Ayrıca ocak ayına biraz da CHP damga vurdu. Davos bile bir ölçüde CHP kurultayının gölgesinde kaldı.
Gündemi dolduran konulardan biri de Kıbrıs'tı. 20 Şubat'ta parlamento, nisanda da Cumhurbaşkanlığı seçimi var. Ancak, önümüzdeki günlerde hükümetin yeniden vites yükseltip, gaza bastığını ve gündemi belirleyeceğini göreceksiniz.
***
Hükümet önümüzdeki günlerde "neler" yapacak?

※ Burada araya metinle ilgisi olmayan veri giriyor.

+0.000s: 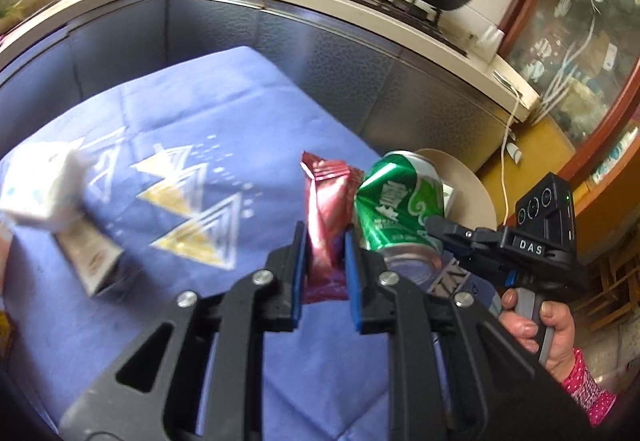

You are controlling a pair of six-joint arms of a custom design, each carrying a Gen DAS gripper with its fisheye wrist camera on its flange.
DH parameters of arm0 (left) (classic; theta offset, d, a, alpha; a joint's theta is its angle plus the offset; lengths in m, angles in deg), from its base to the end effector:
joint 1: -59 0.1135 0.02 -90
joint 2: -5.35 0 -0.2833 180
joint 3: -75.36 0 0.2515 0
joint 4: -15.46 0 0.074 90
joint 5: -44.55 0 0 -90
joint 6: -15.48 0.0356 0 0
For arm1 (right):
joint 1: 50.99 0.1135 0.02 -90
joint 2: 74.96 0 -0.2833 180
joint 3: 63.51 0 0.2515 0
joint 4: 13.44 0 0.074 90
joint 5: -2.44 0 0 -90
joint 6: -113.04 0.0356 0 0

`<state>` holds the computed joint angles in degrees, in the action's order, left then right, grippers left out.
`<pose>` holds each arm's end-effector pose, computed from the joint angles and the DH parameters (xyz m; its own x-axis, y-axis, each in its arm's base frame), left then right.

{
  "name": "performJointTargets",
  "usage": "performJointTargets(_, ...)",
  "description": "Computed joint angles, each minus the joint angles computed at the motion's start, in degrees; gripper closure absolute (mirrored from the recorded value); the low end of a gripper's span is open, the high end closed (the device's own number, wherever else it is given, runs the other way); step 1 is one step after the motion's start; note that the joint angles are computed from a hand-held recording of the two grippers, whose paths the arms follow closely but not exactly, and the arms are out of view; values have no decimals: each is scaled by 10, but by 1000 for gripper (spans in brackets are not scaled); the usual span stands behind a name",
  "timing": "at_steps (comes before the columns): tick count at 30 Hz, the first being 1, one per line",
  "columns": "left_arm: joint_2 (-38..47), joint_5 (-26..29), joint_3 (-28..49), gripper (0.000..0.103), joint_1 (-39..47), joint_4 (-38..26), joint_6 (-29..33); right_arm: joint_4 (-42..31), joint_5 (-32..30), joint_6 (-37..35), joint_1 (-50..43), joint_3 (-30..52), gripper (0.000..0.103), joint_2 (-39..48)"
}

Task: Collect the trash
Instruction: 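Carry the green can and pink wrapper over the wastebasket and open both tools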

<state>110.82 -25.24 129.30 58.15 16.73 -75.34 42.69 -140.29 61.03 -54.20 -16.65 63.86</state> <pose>0.3205 -0.0171 0.1070 -0.7721 -0.0020 -0.6354 0.2237 0.9351 -0.2748 0.3032 0.0114 -0.0073 -0.8363 0.4202 -0.3522 -0.1212 0.4848 0.8662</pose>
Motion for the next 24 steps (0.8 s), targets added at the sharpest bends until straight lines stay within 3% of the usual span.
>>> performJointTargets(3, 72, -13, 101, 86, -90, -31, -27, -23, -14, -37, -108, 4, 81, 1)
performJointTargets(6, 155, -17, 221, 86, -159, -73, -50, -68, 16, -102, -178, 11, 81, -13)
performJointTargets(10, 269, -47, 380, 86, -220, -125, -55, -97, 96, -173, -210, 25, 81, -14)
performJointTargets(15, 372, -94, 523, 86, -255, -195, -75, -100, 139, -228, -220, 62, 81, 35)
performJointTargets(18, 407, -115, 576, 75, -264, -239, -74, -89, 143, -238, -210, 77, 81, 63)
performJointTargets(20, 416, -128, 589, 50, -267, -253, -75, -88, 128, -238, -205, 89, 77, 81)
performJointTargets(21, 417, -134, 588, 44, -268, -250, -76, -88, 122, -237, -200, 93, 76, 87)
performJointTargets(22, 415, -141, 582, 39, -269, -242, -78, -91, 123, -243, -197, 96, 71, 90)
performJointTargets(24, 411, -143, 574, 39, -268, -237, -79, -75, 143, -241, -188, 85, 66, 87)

Vites "nasıl" yükseltilecek?
"Gaza" nasıl basılacak? Cemil Çiçek:
- Siz de sürekli yazıyorsunuz... İşsizlik büyük sorun diye.
- Evet.
- Türkiye'nin şu anda ana konusu yatırım... Bütçenin ancak 15'te biri yatırıma ayrılıyor... Devletin imkanı bu... Öyleyse yatırımcıyı harekete geçirmek şart... Bu yapılacak.
***
Cemil Çiçek:
- İçerideki yatırımcıya moral vermek ve teşvik getirmek şart... Bu yapılacak.
- Ya dışarıdakilere?
- 2005, Türkiye için yabancı sermaye yılı olacak.
- Beklenen rakam nedir?
- Rakamı biliyorum ama söylemeyi doğru bulmuyorum.
- Yabancı sermayeyi nasıl çekeceksiniz?
- Yeni bir finans yöntemi geliştiriyoruz... Yeni bir borçlanma politikası getiriyoruz... 2005 mutlaka teşvik yılı, yatırım yılı olacak... İşsizlik ancak böyle önlenir.
***
"Gözlemimizi" bir kez daha tekrarlayalım. Hükümet 58 gündür sanki "rampada" gibi. "Yavaş" gibi.
Şimdi Cemil Çiçek'in söyleminin "hangi ölçüde gerçekleşeceğini... Vitesin ve gazın ne kadar yükseleceğini" göreceğiz. "Dedikleri olursa da" sevineceğiz. Zira "işsizlik, en büyük adaletsizlik."